Data below:
++++++++++

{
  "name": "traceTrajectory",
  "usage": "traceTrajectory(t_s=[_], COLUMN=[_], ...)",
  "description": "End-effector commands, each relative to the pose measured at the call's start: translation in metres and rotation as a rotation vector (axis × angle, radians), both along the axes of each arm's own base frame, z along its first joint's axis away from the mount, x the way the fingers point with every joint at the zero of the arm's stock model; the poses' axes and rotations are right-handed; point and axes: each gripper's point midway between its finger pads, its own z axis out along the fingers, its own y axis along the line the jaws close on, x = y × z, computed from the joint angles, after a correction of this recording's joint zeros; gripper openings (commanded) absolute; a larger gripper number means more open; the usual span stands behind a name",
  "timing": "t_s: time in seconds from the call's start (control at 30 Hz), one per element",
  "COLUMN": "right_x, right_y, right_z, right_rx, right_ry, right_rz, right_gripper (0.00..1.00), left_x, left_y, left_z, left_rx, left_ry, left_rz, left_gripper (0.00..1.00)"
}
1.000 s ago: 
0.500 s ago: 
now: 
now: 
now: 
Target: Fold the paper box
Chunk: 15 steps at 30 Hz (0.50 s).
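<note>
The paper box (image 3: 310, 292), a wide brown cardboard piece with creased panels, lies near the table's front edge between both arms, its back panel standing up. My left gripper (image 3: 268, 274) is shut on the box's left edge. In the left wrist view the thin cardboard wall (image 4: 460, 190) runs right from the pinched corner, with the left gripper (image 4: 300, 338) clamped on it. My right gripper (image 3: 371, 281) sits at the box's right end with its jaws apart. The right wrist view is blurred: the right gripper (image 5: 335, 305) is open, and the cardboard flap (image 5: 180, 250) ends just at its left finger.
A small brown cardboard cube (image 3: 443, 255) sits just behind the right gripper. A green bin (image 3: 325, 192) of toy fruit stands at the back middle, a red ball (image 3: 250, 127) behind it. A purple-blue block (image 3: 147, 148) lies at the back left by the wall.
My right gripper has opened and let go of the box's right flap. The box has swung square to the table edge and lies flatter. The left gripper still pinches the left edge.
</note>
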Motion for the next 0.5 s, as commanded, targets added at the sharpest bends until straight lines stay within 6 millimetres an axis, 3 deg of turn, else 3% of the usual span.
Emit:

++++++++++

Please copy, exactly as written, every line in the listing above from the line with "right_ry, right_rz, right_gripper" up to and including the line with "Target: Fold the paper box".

  "COLUMN": "right_x, right_y, right_z, right_rx, right_ry, right_rz, right_gripper (0.00..1.00), left_x, left_y, left_z, left_rx, left_ry, left_rz, left_gripper (0.00..1.00)"
}
1.000 s ago: 
0.500 s ago: 
now: 
now: 
now: 
Target: Fold the paper box

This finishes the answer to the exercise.